I suspect I'm missing something obvious here, but haven't found what...

The pole is calculated by using the TOTAL resistance seen by the capacitor.  In this case, your total resistance is 1000+50+47.  Resulting pole is 14.5kHz

[orolo]

If I understand correctly, the final load is 50 Ohms.

Consider that you have a RC filter, and that 60Hz is about 7.4 octaves below 10kHz. This means that, for a good HPF, the best you can expect is the noise being attenuated 6*7.4 = 44.4 dB with respect to the signal. Since the noise is about 20dB over the signal, the best final result is getting the noise about 24.4dB below the signal. If you look at the Fourier output of your circuit (C=10nF, R=47), you get about 24dB, which is almost optimal. You cannot expect much more from a simple RC filter than that.

The problem with your values is that the output signal is too attenuated by the filter: it's about 4.2mV peak to peak, if I'm not mistaken. You can improve that.

Playing a bit with series and parallel resistances, and voltage dividers, it's easy to compute the transfer function for the filter with 50 Ohms load.

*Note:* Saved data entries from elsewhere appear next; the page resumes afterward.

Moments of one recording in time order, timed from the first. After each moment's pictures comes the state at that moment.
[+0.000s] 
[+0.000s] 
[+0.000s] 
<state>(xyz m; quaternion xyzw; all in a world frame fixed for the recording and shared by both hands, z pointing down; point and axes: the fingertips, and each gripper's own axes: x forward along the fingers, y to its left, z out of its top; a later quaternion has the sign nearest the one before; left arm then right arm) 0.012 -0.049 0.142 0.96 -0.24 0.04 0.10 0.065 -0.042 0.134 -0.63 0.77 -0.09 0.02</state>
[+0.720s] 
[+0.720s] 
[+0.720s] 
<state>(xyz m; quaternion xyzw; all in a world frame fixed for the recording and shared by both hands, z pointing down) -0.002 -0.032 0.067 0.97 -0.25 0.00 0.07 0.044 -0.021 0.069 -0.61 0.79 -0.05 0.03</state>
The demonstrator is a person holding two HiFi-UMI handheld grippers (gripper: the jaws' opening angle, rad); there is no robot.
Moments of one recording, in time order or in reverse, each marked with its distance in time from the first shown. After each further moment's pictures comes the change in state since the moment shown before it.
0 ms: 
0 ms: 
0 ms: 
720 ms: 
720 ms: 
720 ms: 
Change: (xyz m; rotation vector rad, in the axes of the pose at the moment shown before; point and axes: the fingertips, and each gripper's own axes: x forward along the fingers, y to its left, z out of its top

\$\displaystyle \frac{s\, 50 R_f C}{R_f + R_o + s C\left[50 R_f + (50+R_f)R_0\right]}\$

Where Ro = 1050 the output impedance, Rf the filter resistance, C the filter capacitance. You can see there is a single zero at DC and a pole, typical highpass filter. The high-pass attenuation can be computed taking the limit with s to infinity and aproximating:

\$\displaystyle \frac{50 R_f}{(50+R_f)R_o}\$

If you make Rf = 47, you get an attenuation of 0.02. This is near to the minimum, which is at 25 Ohms. The best we can get is about 50/Ro = 0.047. If we take Rf = Ro = 1050, we achieve an attenuation of 0.045 (extremely close to optimal) and our formulas get simpler.

So it's a good idea to take the filter resistor equal to 1050 Ohms.

Now, to get optimal filtering, we should place the pole as close to 10kHz as possible. The pole is:

\$\displaystyle R_f + R_o + sC\left[50R_f + (50+R_f)R_o\right]\$

Solving, using Rf = Ro, the angular frequency is about \$2/R_o C\$. So, for a 10kHz frequency, C = 30nF. Probably you want to move the pole a bit, so perhaps a value of 15-25nF would give better attenuation.

My suggestion:  R = 1050 ohms, C=15nF. The output is 36mV p2p and the noise is 23dB below signal.

[Aztlanpz]

Can one use a dual port signal generator for this assignment?

[jgalak]

Can one use a dual port signal generator for this assignment?

This isn't a formal class, just self-study, so in a way, I can do whatever I want.  However, the assignment seems to use a single port generator, and, more importantly, I don't have a dual port generator  

I'm curious what you would do with a dual port unit?  Is it just to avoid using a mains-driven transformer?  I suppose you could do just that with two different single-port signal generators (I do have several).